A few weeks ago I was thinking about driving over to Shipshewana (10 miles away from my home in Middlebury) to sing for Mrs. R.—I’ve written about that previously. I try to stop about once a week at the farm where she lives with her son and daughter-in-law.
I left a message with the daughter-in-law, asking if Thursday was okay. (I’ll call her Mandy. She has become a good friend.) Mandy said, “I’m taking Mom to her elderly aunt’s house on Thursday. Her sister and some nieces will be there, too. Why don’t you come over and join us?”
So the next morning I found myself driving to the address Mandy gave me, near Shipshewana, with my hymnal on the passenger seat. My destination was a snug little Dawdi Haus on an Amish farm, home of Mrs. R.’s 92-year-old aunt. (I’ve written about the Dawdi Haus tradition before, also.)
I walked in to find a snug little dining room with long table full of food. Around it were eleven Amish women, ages about 35 to 92, eating and talking. A few of their small children played on the floor in the living room. When I walked in, the room went silent and all of them looked up at me. My friend Mandy quickly said, “We saved you a spot down here, at the head of the table!” Yikes!... I’m not usually nervous in any Amish situation, but this was throwing me a little.
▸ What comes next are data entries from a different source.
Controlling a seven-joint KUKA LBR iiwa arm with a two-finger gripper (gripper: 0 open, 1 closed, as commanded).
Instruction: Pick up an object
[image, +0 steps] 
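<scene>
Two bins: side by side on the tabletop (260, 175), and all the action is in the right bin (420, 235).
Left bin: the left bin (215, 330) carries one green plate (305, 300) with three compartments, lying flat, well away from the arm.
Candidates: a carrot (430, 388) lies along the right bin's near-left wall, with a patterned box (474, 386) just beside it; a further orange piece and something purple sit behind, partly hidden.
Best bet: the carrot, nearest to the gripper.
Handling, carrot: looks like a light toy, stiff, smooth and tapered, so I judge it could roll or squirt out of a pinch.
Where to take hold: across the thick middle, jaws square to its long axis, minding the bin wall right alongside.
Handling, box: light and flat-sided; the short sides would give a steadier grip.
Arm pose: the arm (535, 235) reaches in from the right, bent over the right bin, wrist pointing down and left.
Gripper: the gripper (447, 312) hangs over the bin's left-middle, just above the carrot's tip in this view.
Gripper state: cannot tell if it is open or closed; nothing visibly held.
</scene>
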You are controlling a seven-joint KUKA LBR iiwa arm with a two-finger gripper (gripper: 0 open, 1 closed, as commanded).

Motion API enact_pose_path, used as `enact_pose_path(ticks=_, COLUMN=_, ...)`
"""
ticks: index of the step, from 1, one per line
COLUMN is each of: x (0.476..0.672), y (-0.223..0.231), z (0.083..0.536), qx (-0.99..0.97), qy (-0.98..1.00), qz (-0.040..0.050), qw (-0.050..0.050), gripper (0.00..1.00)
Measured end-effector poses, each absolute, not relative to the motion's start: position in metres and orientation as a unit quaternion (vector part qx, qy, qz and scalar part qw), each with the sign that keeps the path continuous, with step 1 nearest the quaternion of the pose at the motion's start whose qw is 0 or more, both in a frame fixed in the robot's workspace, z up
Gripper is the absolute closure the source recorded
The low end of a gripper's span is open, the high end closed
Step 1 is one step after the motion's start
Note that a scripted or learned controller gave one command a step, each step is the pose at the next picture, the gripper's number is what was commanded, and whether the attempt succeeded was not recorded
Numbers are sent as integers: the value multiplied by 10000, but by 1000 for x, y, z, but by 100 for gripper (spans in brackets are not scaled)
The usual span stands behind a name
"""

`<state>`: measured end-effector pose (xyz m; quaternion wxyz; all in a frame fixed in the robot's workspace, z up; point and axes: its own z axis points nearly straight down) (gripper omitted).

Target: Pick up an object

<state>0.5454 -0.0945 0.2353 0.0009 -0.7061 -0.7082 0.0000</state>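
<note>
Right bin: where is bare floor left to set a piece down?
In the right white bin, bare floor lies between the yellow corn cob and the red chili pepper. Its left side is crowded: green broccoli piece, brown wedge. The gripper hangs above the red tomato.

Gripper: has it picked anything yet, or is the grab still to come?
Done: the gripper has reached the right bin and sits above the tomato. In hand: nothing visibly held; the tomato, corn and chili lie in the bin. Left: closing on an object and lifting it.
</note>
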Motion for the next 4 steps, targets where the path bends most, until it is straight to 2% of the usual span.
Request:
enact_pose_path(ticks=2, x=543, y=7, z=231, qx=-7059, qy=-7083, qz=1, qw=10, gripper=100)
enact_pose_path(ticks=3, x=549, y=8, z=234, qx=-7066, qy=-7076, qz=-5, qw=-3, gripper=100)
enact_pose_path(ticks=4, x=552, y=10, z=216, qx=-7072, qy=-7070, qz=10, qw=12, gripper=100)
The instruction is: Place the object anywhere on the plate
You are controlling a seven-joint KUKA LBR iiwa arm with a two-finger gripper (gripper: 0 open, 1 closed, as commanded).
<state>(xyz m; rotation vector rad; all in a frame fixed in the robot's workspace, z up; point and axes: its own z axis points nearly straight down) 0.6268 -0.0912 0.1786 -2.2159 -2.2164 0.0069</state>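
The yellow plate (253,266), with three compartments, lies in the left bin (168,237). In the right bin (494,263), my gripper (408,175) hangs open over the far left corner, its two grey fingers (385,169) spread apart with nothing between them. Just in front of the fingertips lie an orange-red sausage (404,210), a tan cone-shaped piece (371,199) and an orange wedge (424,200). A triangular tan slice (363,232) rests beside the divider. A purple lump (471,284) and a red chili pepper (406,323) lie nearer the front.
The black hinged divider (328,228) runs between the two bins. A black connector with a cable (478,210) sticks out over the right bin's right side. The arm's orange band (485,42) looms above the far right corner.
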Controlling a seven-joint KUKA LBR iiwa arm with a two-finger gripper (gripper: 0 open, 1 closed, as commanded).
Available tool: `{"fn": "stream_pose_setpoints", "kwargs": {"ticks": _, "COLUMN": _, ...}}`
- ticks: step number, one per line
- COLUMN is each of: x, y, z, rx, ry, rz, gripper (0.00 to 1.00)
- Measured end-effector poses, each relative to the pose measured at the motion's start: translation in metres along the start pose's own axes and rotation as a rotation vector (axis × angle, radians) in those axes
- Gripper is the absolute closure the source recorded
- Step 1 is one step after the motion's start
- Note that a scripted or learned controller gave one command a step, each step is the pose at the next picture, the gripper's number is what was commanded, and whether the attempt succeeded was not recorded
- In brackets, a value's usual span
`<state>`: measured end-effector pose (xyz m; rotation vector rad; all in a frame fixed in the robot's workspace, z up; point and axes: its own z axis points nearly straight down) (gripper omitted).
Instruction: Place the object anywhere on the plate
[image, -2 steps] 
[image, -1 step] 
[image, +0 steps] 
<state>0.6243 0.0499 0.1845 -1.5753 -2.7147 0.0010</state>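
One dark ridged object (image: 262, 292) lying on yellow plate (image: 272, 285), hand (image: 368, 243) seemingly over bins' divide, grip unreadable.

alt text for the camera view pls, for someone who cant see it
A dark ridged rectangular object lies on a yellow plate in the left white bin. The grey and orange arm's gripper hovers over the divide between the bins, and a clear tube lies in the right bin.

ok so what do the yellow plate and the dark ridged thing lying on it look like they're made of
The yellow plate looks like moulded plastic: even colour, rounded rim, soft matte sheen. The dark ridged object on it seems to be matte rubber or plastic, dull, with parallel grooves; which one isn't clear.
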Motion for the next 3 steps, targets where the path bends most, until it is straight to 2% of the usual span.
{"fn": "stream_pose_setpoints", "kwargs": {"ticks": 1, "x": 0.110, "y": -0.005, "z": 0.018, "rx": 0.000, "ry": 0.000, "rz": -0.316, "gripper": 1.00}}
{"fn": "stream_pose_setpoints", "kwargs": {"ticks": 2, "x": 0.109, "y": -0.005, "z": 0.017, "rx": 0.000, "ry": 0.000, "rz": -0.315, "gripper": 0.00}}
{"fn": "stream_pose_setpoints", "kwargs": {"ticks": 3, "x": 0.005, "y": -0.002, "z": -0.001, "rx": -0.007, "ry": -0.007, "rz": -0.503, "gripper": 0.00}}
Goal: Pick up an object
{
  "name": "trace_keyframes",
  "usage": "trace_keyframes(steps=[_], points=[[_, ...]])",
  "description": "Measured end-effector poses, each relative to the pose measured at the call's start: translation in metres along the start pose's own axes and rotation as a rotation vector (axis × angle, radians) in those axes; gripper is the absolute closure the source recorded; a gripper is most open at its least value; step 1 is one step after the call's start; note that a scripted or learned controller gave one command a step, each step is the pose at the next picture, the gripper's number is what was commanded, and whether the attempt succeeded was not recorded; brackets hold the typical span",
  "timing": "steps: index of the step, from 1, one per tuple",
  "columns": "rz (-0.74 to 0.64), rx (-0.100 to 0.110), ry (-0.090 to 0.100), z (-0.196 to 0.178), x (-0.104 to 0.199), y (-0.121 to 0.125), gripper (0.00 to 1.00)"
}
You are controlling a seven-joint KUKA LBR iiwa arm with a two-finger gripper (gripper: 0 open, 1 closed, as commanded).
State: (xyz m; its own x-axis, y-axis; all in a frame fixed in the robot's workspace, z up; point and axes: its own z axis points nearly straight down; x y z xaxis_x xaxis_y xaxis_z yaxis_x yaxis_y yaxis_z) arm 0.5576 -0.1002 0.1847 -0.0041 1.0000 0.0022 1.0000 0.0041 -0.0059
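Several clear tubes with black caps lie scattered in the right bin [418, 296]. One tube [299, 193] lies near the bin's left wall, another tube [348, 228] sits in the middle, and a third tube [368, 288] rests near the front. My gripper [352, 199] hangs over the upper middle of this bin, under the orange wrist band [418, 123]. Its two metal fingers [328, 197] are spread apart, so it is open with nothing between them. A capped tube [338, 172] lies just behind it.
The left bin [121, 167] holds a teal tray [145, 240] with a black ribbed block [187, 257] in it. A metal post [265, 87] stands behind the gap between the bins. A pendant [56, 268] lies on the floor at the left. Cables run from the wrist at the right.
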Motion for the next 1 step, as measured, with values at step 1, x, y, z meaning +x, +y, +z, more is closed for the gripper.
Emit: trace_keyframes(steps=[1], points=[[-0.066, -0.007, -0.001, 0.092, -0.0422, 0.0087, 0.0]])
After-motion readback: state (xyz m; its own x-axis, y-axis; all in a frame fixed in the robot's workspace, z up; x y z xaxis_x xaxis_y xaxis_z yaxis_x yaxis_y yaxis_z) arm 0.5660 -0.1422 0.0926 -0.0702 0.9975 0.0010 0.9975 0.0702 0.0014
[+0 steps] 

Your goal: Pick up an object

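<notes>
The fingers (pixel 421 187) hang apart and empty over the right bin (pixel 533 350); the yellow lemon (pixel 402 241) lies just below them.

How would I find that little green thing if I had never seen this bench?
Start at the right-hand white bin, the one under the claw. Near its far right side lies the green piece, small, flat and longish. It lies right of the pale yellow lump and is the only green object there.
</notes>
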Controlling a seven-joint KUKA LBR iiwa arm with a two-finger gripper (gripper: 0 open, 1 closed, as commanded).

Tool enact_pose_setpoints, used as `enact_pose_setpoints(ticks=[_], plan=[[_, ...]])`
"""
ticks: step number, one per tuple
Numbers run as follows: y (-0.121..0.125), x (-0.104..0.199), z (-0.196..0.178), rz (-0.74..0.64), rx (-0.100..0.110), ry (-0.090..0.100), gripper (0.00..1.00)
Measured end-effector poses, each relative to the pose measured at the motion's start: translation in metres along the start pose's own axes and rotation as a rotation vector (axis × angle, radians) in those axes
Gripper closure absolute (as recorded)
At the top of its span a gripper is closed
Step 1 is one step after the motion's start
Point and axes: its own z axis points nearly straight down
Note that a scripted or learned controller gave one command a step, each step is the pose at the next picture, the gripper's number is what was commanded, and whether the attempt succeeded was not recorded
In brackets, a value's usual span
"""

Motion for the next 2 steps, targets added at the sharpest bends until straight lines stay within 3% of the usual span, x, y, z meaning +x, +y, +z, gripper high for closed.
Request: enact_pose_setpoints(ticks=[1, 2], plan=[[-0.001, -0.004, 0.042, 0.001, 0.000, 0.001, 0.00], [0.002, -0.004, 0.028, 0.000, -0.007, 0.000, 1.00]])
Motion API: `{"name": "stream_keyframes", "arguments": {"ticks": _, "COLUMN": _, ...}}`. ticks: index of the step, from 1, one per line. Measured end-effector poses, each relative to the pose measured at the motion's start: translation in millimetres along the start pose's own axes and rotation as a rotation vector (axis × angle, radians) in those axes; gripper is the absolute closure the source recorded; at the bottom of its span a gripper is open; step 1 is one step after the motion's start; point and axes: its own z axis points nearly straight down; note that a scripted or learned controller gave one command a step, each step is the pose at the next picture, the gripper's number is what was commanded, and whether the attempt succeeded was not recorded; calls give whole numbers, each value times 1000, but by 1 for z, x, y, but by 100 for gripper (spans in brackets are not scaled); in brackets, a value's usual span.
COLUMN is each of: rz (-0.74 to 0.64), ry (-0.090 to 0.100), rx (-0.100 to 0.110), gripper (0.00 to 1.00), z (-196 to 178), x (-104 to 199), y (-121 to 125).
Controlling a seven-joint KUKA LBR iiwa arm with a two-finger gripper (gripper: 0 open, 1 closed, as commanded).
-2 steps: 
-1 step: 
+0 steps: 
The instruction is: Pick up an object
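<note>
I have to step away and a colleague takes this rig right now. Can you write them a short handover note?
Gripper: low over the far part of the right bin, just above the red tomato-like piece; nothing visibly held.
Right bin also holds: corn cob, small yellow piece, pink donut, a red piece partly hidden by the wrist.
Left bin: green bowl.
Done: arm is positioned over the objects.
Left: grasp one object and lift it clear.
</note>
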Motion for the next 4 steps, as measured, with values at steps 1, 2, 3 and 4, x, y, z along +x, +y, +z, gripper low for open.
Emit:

So I made my way to the far end of the table… The others had been eating for half an hour already, so they said, “Why don’t you have something to eat, and we’ll sing to you!”
So I sat and ate while these eleven wonderful Amish ladies sang to me… Then I sang to them… Then we sang together.
By the time I left, I had made some new acquaintances, and one of the ladies took me aside and said, “My mother is Mrs. R.’s sister. I know she would really like it if you came over and sang to her some time.” I promised that I would get her name and address from Mandy, and I will.
P.S. Earlier today, I drove over to sing to Mrs. R. again. This time, her widowed sister was up from Arkansas for a visit. She’s a sweet old lady whom I’ve met before. After we realized we both like genealogy and talked about that for a while, I got out my hymnbook to sing.
Around the middle of my second song, Mrs. R.’s sister disappeared—and reappeared with a harmonica. By the start of my third song, we had figured out how to start out on the same key. So we serenaded Mrs. R. together for a little while on a dark autumn day, under an electric lantern in a cozy Amish farmhouse.
I’ve never sung with a harmonica before, but it was otherworldly and wonderful. And most important of all, Mrs. R. enjoyed it.